First, a little background on the case (Carson vs. Makin): The state of Maine established a voucher program for students living in rural areas that didn’t have public secondary schools. To provide access to secondary education, the state allowed people to use vouchers for private schools but banned sectarian (religious) schools because to do so could be construed as the state “establishing” a religion. Some parents challenged this in court, saying it constituted religious discrimination and was therefore a first amendment violation. The lower courts ruled for the state until it came before the Supreme Court, which reversed those decisions.
Keep in mind that SCOTUS decisions are generally fairly narrow. They didn’t say that all states everywhere have to pay for religious private schools. Specifically, they determined that if the state establishes a program, it cannot then limit participation in that program based on religion. If you apply the reasoning here to another situation, it makes more sense: if the state establishes a program offering food stamps, it can’t give those food stamps only to Christians and bar other sectarian faiths or those who are non-sectarian. That would be discrimination. So the state can’t bar access to a state program because of someone’s religion. This works on one level; anyone of any faith can participate in the program. I’m not sure it logically follows that they can then use the voucher for sectarian instruction; that seems like a leap because they aren’t being barred from getting vouchers, only from using the vouchers in certain ways (a restriction which applies to everyone in the program). SCOTUS, however, says they can.

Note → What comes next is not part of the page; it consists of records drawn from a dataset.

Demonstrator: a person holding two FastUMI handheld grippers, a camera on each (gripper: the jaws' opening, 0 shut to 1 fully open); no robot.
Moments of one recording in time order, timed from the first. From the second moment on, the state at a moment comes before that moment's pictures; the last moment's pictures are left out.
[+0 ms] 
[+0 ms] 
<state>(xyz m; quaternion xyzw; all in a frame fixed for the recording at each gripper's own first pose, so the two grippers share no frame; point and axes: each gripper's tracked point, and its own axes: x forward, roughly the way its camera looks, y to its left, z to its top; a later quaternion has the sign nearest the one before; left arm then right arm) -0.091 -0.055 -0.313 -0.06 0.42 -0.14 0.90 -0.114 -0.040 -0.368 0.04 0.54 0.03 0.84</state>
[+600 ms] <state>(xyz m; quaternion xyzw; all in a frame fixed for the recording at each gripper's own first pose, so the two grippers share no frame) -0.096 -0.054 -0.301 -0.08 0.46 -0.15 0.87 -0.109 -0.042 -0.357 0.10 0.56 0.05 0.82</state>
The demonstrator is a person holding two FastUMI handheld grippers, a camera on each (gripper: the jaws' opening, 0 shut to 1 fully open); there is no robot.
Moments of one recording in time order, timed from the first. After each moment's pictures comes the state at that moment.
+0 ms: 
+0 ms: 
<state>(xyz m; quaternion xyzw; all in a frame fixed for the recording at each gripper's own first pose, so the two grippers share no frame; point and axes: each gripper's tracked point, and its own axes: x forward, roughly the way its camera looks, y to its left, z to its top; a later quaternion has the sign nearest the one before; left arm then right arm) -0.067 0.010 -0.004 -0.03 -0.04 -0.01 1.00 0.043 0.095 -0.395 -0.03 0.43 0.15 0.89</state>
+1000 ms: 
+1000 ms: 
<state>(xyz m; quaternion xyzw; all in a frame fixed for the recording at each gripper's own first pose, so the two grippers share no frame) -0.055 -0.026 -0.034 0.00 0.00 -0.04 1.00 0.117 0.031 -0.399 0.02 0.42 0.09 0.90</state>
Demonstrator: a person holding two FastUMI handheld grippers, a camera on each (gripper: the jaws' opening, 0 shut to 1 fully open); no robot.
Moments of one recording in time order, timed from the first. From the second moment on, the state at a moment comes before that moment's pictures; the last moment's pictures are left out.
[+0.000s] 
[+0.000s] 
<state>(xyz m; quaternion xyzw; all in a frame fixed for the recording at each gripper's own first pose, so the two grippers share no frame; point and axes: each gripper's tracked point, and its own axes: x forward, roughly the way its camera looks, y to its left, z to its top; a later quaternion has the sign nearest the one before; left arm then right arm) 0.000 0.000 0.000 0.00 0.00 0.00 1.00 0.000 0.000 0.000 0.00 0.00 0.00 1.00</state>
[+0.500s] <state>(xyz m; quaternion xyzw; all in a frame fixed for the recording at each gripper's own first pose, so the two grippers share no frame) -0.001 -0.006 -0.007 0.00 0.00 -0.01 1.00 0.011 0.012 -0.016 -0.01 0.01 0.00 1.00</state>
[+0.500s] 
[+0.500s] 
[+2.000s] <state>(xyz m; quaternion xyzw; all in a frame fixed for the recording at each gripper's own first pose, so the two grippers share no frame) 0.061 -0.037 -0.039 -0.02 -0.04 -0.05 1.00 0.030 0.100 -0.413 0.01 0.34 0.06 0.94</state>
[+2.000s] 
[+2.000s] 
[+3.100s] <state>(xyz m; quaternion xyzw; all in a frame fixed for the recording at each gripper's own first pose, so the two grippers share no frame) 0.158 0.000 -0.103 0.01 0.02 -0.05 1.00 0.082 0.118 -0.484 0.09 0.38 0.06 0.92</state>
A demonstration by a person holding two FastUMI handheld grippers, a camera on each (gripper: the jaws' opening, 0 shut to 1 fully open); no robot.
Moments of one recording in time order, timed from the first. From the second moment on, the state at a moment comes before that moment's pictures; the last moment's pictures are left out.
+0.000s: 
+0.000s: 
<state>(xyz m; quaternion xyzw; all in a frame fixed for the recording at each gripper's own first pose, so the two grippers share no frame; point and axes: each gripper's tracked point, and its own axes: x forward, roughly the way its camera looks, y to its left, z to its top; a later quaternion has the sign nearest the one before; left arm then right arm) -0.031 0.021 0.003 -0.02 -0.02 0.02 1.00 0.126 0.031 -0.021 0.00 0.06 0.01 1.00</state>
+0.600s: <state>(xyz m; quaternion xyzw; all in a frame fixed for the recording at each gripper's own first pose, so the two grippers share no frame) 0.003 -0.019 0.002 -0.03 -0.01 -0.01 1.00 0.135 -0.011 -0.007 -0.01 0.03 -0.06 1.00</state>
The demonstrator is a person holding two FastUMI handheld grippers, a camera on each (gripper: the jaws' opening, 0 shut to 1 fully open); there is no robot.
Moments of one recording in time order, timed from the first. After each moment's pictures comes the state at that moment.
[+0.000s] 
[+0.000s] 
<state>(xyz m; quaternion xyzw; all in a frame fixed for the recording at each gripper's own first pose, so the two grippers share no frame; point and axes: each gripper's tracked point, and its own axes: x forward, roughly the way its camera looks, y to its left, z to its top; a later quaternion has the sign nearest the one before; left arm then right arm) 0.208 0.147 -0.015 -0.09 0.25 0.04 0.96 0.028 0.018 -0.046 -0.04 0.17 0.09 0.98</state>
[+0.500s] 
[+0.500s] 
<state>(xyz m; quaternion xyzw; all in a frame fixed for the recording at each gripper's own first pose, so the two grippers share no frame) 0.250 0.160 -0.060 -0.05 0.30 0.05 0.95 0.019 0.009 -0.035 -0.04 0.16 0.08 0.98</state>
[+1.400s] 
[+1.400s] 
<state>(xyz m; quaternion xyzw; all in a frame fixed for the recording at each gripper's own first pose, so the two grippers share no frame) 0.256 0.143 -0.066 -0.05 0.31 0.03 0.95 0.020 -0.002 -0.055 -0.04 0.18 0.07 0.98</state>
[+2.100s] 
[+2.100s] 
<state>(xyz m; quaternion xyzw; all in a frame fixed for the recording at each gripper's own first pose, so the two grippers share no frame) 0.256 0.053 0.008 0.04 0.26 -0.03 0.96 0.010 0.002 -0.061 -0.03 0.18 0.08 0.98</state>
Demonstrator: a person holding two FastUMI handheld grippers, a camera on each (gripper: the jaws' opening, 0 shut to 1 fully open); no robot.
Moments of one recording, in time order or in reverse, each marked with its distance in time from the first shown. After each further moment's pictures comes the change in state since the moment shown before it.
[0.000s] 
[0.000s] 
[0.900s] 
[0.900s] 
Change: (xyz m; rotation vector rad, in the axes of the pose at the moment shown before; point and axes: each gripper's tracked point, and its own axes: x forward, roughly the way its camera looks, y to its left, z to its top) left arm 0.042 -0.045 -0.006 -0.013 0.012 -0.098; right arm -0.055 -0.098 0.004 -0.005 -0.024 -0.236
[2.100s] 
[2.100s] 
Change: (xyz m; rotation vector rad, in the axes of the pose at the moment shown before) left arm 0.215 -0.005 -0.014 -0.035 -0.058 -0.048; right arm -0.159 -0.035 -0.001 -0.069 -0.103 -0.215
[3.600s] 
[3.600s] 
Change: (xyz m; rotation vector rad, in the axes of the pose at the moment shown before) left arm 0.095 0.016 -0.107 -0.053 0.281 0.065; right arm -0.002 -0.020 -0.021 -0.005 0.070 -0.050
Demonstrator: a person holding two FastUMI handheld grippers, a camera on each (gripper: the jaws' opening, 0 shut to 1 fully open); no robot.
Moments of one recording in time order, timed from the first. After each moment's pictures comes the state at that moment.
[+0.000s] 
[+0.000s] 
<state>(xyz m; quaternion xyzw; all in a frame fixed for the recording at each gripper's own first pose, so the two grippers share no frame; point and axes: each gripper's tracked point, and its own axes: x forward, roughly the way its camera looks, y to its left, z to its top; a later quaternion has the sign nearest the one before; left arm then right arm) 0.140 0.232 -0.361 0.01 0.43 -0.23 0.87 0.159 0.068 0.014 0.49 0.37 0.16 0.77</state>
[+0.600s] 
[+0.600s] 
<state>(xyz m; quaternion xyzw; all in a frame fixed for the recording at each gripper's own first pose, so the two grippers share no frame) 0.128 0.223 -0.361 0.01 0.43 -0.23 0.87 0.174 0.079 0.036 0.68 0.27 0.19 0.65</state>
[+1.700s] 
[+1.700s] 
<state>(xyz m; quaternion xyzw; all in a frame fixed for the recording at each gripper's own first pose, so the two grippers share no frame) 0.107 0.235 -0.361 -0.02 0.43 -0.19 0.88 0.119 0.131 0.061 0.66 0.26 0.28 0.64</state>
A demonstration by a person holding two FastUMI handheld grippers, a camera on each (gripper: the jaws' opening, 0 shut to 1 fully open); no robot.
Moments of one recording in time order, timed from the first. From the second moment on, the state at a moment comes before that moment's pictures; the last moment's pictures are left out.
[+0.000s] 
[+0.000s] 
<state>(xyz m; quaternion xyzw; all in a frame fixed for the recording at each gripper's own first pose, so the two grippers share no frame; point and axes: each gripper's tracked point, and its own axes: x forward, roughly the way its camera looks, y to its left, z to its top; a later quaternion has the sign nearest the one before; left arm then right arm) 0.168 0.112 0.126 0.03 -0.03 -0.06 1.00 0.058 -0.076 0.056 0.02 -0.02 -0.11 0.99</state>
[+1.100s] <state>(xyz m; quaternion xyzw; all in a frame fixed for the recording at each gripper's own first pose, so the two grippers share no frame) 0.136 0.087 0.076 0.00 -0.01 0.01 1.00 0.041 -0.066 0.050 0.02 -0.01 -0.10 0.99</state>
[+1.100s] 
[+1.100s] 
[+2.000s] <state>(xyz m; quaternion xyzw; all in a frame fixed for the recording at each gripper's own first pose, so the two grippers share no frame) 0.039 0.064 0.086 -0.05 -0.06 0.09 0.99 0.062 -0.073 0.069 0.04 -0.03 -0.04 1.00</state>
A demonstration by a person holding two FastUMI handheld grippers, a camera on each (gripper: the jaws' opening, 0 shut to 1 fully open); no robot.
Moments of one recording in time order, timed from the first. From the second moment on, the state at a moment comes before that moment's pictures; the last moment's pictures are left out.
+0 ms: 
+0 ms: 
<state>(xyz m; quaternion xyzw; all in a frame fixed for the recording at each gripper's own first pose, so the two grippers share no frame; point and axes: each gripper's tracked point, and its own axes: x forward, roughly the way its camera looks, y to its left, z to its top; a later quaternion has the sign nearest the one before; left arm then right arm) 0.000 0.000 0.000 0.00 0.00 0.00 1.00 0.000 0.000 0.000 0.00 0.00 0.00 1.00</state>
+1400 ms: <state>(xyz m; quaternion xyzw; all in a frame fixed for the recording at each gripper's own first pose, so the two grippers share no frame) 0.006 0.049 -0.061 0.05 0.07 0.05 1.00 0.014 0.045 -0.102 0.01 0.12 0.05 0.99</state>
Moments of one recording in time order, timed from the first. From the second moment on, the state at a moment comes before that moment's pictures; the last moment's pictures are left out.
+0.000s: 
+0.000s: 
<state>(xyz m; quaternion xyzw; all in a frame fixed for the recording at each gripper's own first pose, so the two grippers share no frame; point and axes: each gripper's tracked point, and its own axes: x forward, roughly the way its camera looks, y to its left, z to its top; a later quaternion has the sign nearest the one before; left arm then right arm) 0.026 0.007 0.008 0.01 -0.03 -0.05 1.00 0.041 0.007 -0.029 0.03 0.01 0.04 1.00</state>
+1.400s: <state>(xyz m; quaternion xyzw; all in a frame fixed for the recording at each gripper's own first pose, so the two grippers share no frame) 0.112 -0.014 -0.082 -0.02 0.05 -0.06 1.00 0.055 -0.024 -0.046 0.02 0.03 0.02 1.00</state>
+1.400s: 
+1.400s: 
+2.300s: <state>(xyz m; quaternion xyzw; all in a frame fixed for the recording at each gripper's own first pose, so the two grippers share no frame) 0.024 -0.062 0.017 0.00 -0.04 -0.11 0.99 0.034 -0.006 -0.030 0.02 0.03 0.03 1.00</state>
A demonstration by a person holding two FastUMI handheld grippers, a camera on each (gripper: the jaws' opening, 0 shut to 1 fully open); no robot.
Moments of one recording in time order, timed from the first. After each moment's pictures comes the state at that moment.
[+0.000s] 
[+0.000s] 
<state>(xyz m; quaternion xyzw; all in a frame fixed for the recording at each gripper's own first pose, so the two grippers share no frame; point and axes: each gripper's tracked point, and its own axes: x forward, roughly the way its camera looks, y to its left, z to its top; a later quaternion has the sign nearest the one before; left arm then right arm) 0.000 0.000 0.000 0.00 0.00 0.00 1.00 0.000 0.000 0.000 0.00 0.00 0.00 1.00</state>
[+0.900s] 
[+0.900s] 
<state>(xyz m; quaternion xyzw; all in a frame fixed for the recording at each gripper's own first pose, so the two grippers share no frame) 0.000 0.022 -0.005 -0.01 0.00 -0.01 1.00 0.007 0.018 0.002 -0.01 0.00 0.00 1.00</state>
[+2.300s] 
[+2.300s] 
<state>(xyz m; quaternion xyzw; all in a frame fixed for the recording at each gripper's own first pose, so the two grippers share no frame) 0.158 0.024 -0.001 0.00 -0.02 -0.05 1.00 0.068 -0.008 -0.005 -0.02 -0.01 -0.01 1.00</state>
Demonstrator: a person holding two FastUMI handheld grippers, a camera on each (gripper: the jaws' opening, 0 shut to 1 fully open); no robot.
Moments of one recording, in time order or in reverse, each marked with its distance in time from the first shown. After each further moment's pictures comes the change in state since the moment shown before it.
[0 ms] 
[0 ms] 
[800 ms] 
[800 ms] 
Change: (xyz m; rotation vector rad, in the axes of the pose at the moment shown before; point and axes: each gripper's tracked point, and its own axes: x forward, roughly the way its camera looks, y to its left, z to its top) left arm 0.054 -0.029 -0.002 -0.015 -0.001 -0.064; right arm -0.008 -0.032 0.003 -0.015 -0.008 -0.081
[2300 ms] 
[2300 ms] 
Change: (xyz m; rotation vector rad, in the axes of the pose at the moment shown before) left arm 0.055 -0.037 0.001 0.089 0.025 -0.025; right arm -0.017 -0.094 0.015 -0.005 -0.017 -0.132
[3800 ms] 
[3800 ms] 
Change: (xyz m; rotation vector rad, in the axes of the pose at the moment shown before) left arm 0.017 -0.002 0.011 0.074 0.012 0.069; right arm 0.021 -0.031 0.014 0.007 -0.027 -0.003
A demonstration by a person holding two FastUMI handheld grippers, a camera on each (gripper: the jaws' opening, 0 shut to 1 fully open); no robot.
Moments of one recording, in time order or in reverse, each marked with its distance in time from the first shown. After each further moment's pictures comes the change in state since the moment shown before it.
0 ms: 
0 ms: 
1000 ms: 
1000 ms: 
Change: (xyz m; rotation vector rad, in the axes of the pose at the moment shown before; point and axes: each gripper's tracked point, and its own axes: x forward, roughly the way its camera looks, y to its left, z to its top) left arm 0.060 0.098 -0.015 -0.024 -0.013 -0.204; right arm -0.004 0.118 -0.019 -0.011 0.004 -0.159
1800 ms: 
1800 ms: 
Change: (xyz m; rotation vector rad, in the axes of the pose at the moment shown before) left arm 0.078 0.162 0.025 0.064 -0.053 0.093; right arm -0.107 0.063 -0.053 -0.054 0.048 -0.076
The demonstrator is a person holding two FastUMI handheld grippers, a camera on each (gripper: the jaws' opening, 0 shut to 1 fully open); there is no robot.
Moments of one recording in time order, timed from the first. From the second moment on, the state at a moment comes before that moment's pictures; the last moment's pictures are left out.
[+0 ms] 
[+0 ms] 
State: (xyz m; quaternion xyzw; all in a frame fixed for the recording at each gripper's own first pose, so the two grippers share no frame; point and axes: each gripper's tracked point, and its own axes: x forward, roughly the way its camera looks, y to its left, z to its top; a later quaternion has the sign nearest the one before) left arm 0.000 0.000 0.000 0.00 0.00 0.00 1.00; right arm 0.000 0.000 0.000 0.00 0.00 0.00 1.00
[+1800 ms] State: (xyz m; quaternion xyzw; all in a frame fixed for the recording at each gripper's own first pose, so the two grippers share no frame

But, you might ask, doesn’t using state money for religious schools mean the state is in effect establishing a religion? SCOTUS says no; although the state must allow parents to use vouchers for religious schools, it doesn’t require parents to send their children to religious schools and the funding must be equally available for any religious school, not just Christian schools. Thus, the state can’t be said to be establishing a religion. Again, I am not fully tracking with SCOTUS’ logic here, but this is where we are.
HOWEVER, the state is not without options. While it can’t ban the use of vouchers in schools based on religion, it could potentially ban their use for other reasons:
“Under Tuesday’s decision, the state remains free to restrict vouchers [for] schools that fail to meet curricular standards that apply equally to both religious and secular schools — even if those standards go against the beliefs of some of them. For example, it might require recipient schools to teach students the theory of evolution despite the fact that some religious groups reject it. It could also bar use of vouchers in schools that discriminate on the basis of race, sex and sexual orientation, even though some faith traditions advocate those practices.” **
Although that’s a quote from an opinion piece, it’s a critical point: one of the biggest criticisms of private schools is that they are not required to meet the same educational standards or adhere to practices required of public schools (such as the duty to educate all students, regardless of race, sex, etc.). The state can make meeting state requirements for student admission and teaching state standards a requirement for schools accepting vouchers. The state can also abolish the program entirely and offer other options to serve rural areas (like online instruction or state funds to help build public secondary schools in rural areas), thus obviating the need for the vouchers. Also, it’s important to remember that this voucher program doesn’t apply to all students – only to those living in rural areas without a secondary school.
So while this decision is unsettling, it’s not a death blow for public education in Maine. It opens the gate a bit for the School Choice movement but because of the limited eligibility for the voucher program and the narrowness of the SCOTUS decision it doesn’t give School Choice carte blanche nationwide (or even just in Maine) by any stretch. That said, I think it likely we’ll see more cases attempting to expand decisions like this further.
Because of this, we’re going to do a deep dive on School Choice over the next several weeks and examine both its claims and its effects as measured by existing research. Spoiler: It doesn’t live up to the hype.
** It looks as though the op-ed author may have been correct. Since that piece was published, only one school in Maine elected to take state funding after Maine’s attorney general warned that schools accepting vouchers would have to abide by state antidiscrimination laws, including those that protect LGBTQ students and faculty. Both of the schools associated with the Carson v. Makin lawsuit have policies that discriminate against students and staff on the basis of sexual orientation or gender identity and have elected not to accept the state vouchers.